Bioavailability-Enhancing Cocrystals: Screening, In Vivo Predictive Dissolution, and Supersaturation Maintenance

Cocrystal engineering for bioavailability enhance-ment is still a serendipitous process, which requires systematic solution crystallization, in vivo predictive dissolution, and biopharmaceutical simulation. The purpose of this study is to improve bioavailability through cocrystal engineering, with a focus on understanding the mechanism of supersaturation maintenance during dissolution. BI 639667 is a poorly soluble and fast precipitating compound. The ability of its cocrystal with salicylic acid (SA) to maintain supersaturation was assessed using a modified two-step dissolution method, and its bioavailability was determined in rats. Biopharmaceutical simulation and dissolution modeling were performed to predict the in vivo performance in humans. Conductor-like screening model for realistic solvents and molecular dynamics (MD) simulation were used to study the interactions between the active pharmaceutical ingredient (API) and coformers in vacuum and aqueous media, respectively. A high melting cocrystal with SA, crystallized in dichloromethane, showed moderate solubility enhancement with prolonged supersaturation during dissolution, which was able to enhance bioavailability with reduced C-max, compared to amorphous dispersion.
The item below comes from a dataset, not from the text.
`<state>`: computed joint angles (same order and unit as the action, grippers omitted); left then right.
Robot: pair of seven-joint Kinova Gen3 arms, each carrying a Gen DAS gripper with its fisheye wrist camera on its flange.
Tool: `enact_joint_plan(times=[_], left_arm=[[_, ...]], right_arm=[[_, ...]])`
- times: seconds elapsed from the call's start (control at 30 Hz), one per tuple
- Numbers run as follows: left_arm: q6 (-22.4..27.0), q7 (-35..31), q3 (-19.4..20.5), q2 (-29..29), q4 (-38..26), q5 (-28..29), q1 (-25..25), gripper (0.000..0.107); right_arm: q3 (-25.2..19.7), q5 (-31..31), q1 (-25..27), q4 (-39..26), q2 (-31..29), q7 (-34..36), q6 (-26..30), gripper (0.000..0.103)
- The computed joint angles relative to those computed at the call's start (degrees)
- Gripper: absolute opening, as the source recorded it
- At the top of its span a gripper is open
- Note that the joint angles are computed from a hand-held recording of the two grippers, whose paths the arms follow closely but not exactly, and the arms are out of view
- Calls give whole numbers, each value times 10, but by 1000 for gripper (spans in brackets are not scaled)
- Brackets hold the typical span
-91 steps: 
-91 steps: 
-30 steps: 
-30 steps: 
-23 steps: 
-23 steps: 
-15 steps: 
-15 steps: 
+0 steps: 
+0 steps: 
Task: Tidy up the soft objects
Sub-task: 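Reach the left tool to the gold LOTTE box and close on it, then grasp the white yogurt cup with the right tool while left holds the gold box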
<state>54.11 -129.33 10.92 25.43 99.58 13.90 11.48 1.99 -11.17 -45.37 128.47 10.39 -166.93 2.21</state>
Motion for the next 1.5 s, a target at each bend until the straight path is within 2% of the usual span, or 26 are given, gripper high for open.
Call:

The radial distribution function (RDF) between the API and selected coformers was calculated using MD simulation to determine the mean distance between the API and coformer molecules in aqueous media. The result suggests that SA could better compete against water for interactions with the API and could penetrate the API molecular clusters to inhibit nucleation. Thus, the RDF by MD simulation may be used to determine the disruptive effect of water on the interaction between the API and coformer and improve cocrystal engineering for bioavailability enhancement.